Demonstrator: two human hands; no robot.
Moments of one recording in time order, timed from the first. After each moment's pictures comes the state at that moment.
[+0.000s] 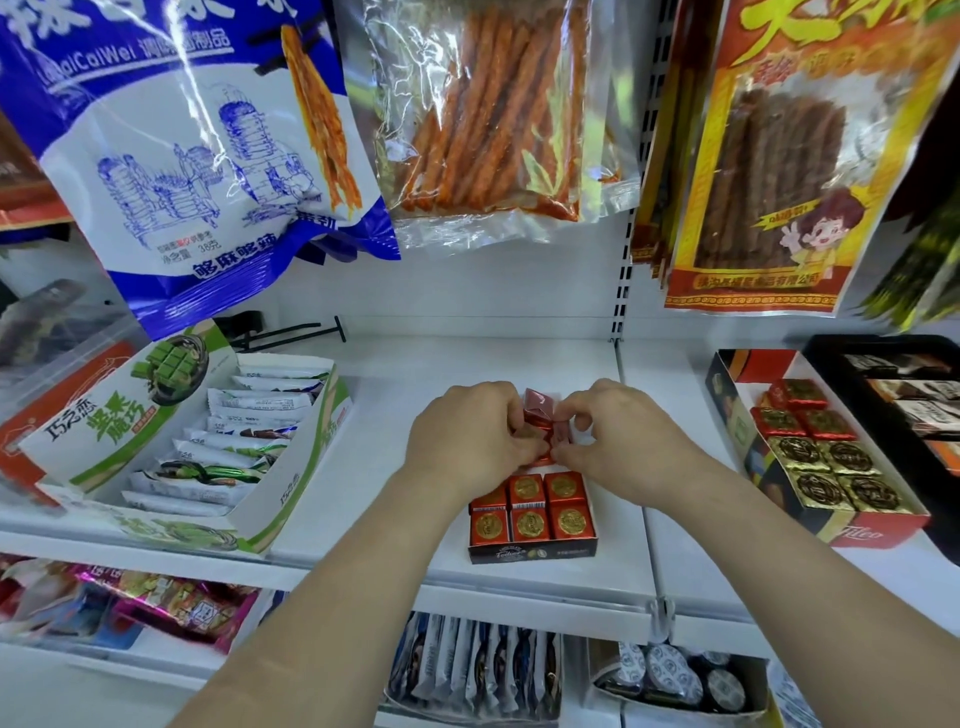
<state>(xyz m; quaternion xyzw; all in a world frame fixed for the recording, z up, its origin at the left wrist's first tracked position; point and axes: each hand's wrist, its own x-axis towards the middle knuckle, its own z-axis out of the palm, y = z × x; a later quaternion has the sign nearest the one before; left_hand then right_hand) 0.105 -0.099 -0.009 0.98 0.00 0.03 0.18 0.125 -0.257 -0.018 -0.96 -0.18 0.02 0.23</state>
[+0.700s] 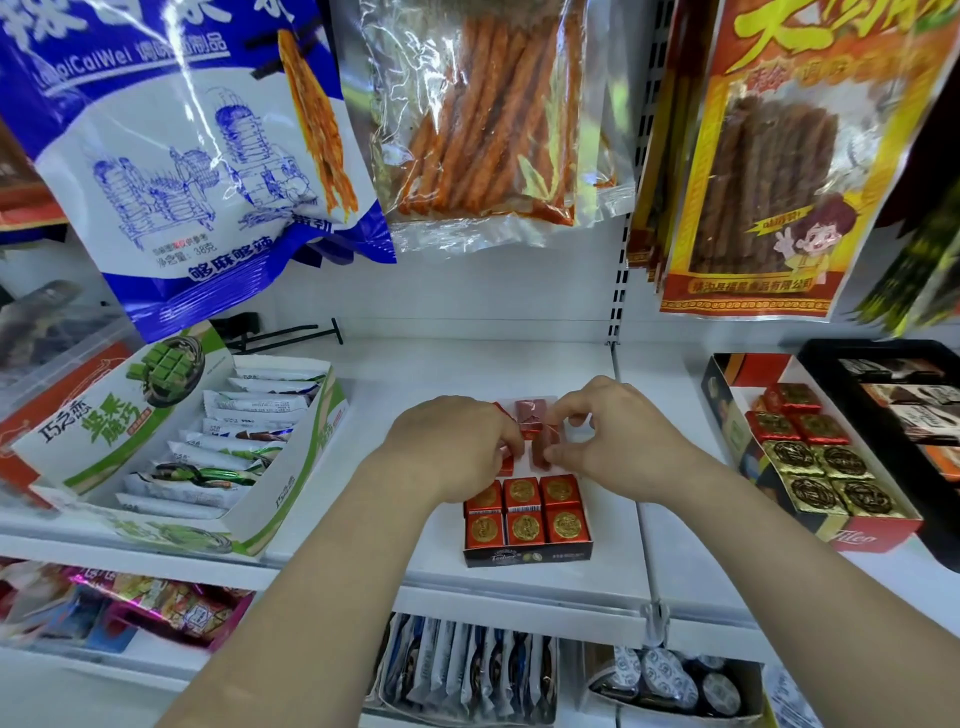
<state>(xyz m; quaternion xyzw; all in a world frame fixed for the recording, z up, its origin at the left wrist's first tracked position) 0.102 -0.085 0.008 0.99 -0.11 -0.10 0.02 0.129 -0.258 -0.016 -0.94 -0.18 0.04 0.28</state>
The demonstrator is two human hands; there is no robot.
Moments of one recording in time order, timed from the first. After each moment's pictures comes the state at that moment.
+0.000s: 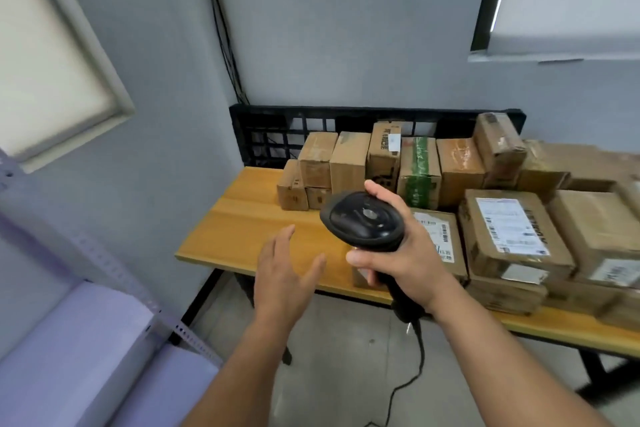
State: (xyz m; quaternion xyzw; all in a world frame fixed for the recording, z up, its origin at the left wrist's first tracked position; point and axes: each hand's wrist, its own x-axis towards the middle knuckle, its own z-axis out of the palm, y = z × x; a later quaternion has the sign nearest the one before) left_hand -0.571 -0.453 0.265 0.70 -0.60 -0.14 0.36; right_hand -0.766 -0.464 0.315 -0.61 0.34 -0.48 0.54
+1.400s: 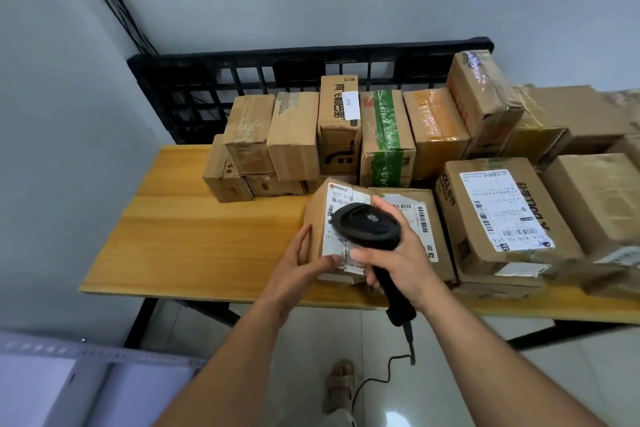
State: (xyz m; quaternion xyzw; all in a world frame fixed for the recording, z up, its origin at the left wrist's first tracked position) left_hand -0.611 -0.575 0.197 0.59 -0.45 -0.62 0.25; right_hand -0.801 -0.557 0.219 -0.42 0.51 -0.47 0.59
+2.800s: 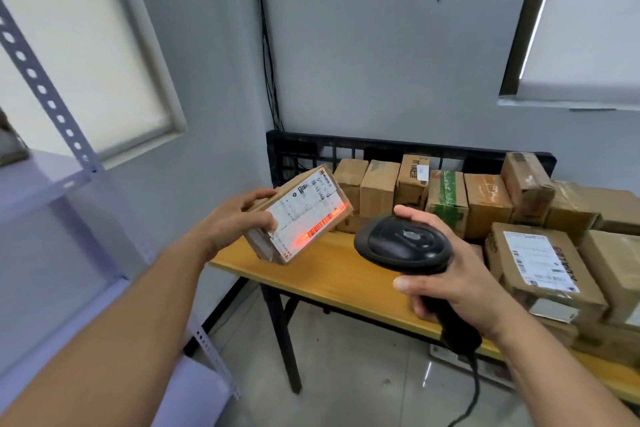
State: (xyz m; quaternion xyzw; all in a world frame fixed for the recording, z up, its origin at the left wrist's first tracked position) left_hand -0.452 -0.458 0.384 0.62 -0.59 -0.39 0.34; right_hand -0.780 -0.432 0.351 -0.66 0.31 -0.39 0.57
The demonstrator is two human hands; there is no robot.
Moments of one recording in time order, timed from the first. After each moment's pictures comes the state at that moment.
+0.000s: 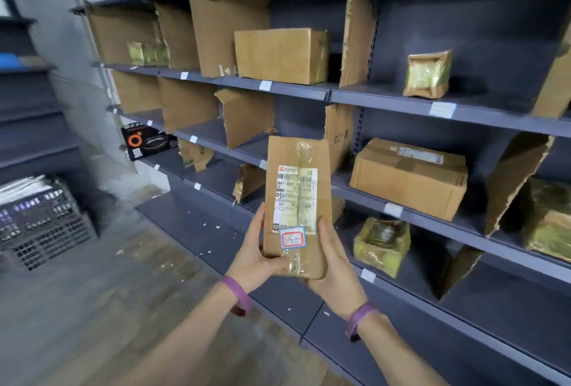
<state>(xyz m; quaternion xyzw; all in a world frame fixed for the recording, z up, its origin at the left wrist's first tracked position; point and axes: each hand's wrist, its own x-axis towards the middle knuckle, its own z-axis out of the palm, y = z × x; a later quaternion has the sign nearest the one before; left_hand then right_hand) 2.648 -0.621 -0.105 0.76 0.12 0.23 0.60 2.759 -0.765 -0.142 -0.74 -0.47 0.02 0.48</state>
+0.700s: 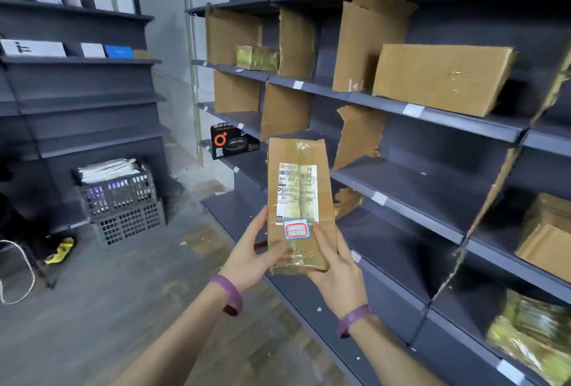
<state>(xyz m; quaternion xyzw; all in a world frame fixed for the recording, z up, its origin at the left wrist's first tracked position) 2.529 -0.319 -0.104 0.73 0.22 0.32 0.56 2.678 -0.440 -0.142 -0.77 -0.49 -0.06 0.40</state>
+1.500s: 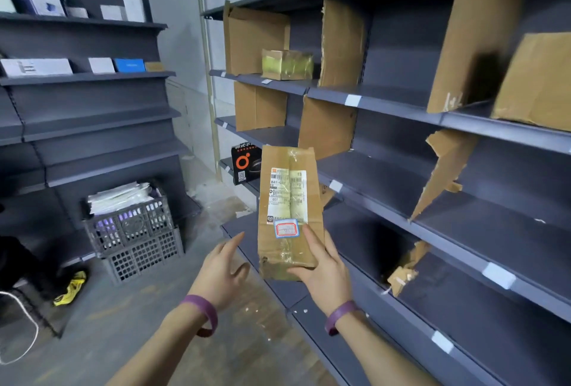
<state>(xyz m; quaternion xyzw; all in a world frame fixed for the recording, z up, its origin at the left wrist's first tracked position) 2.567 0.007 -0.123 0.85 0.39 0.25 0.27 2.754 -0.104 -0.153 -0.76 -0.48 0.01 0.44</state>
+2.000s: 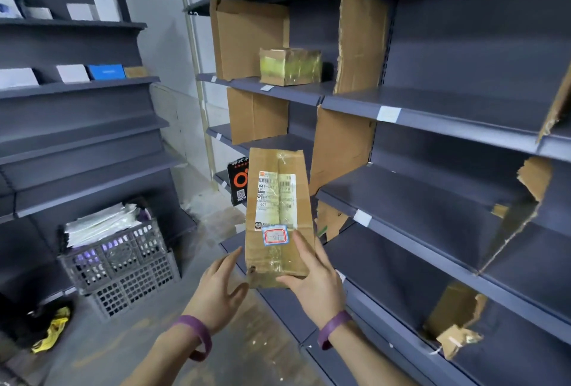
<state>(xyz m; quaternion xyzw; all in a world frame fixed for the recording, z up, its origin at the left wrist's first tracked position) 2.626 0.180 -0.130 0.87 0.37 0.20 0.26 2.802 0.071 -0.151 -0.76 -0.48 0.00 0.45</state>
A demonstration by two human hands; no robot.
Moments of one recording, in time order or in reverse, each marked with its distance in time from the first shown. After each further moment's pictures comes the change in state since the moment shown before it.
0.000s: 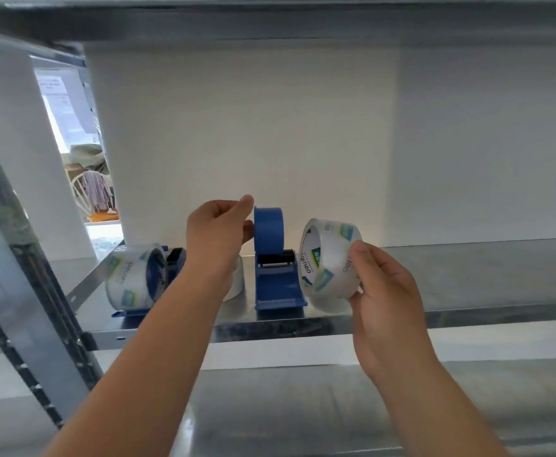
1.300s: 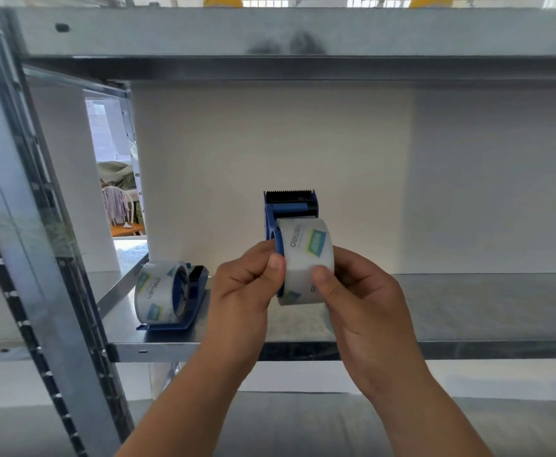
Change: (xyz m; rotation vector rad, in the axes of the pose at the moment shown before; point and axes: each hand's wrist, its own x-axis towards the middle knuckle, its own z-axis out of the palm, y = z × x) left_hand -0.071 -0.006 -0.030 -0.265 -0.433 0.377; right_hand -0.016 -0.011 0.033 -0.026 -0.379 -0.183
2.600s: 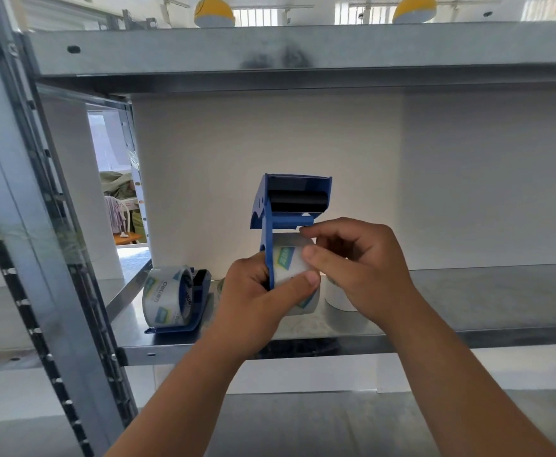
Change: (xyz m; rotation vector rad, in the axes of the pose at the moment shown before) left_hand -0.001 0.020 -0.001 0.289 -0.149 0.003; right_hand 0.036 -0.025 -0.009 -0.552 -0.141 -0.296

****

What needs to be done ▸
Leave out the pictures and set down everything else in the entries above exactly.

Answer box ▸
Demonstrator: two human hands; no robot.
Moments of one recording in time order, timed from the first. After each moment's pictures comes the state at that moment.
[+0.000s] 
<state>(xyz m; quaternion xyzw; all in a world frame fixed for the recording, z up, its origin at the left wrist's first tracked position; point and axes: each hand's wrist, its own x-axis towards the middle knuckle, its own z-axis out of the palm, y = z × x; a later quaternion has the sign nearest the one before; left_hand then right_hand) 0.105 -0.099 -0.009 0.98 0.00 0.03 0.18 0.125 -0.257 -0.018 -0.96 -0.18 0.02 0.23</state>
[+0.700s] 
<state>(xyz m; quaternion xyzw; all in a world frame fixed for the recording, z up, its origin at the left wrist's first tracked position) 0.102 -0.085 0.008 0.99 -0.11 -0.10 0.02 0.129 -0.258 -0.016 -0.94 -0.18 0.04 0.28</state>
The demonstrator is two human hands; there is no robot.
Moments of one recording in time order, timed from the first. After each moment's pictures comes the state at that moment.
+0.000s: 
State: (xyz m; quaternion xyzw; all in a world frame fixed for the recording, z up, its origin at the left wrist's first tracked position; point and axes: each hand's wrist, its own x-axis towards the middle knuckle, its own z-axis out of the palm, y = z × x; a later quaternion has the sign nearest the one before) left_hand -0.571 -0.453 0.265 0.70 -0.60 -0.14 0.36; right_hand -0.766 -0.464 0.315 -0.61 0.34 -0.48 0.54
+1.400s: 
State: (xyz m; quaternion xyzw; all in a world frame fixed for the recording, z up, its origin at the left wrist's first tracked position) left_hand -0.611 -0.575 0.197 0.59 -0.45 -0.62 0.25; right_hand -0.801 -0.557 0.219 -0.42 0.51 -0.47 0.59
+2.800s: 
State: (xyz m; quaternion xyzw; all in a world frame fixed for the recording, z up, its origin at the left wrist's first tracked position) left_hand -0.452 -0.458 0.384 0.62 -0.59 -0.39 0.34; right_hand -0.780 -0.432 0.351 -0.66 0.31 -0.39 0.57
The demonstrator is two human hands; there is no robot.
Moments of one recording in time order, timed from the first. After each moment's pictures comes the state at that moment.
+0.000s: 
<state>(xyz m; quaternion xyzw; all in a world frame fixed for the recording, z up, its origin at the left wrist's first tracked position; point and axes: each hand's wrist, its own x-axis towards the middle knuckle, its own z-axis out of the palm, y = z × x; a later quaternion has the sign nearest the one before; left_hand then right_hand) 2.648 -0.621 -0.105 0.76 0.12 0.23 0.60 2.759 -0.765 -0.142 -0.74 -0.47 0.02 0.48</state>
+0.700s: 
<state>(xyz m; quaternion xyzw; all in a world frame fixed for the recording, z up, its origin at the left wrist's first tracked position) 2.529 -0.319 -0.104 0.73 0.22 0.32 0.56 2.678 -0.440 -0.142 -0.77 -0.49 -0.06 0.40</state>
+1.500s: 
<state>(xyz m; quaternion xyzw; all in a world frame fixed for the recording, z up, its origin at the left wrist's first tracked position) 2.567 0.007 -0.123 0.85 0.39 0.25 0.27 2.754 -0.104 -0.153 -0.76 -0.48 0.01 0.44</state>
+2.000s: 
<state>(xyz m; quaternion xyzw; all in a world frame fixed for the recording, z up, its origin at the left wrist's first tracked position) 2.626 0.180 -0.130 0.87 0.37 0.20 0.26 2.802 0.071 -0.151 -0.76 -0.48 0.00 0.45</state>
A demonstration by two human hands; no robot.
Moments of one recording, in time order or in reverse, each marked with its distance in time from the first shown. After each further moment's pictures comes the change in state since the moment shown before it.
0.000s: 
1.300s: 
Change: (xyz m; rotation vector rad, in the axes of the pose at the moment shown before; point and axes: each hand's wrist, its own x-axis towards the middle knuckle, its own z-axis out of the palm, y = z × x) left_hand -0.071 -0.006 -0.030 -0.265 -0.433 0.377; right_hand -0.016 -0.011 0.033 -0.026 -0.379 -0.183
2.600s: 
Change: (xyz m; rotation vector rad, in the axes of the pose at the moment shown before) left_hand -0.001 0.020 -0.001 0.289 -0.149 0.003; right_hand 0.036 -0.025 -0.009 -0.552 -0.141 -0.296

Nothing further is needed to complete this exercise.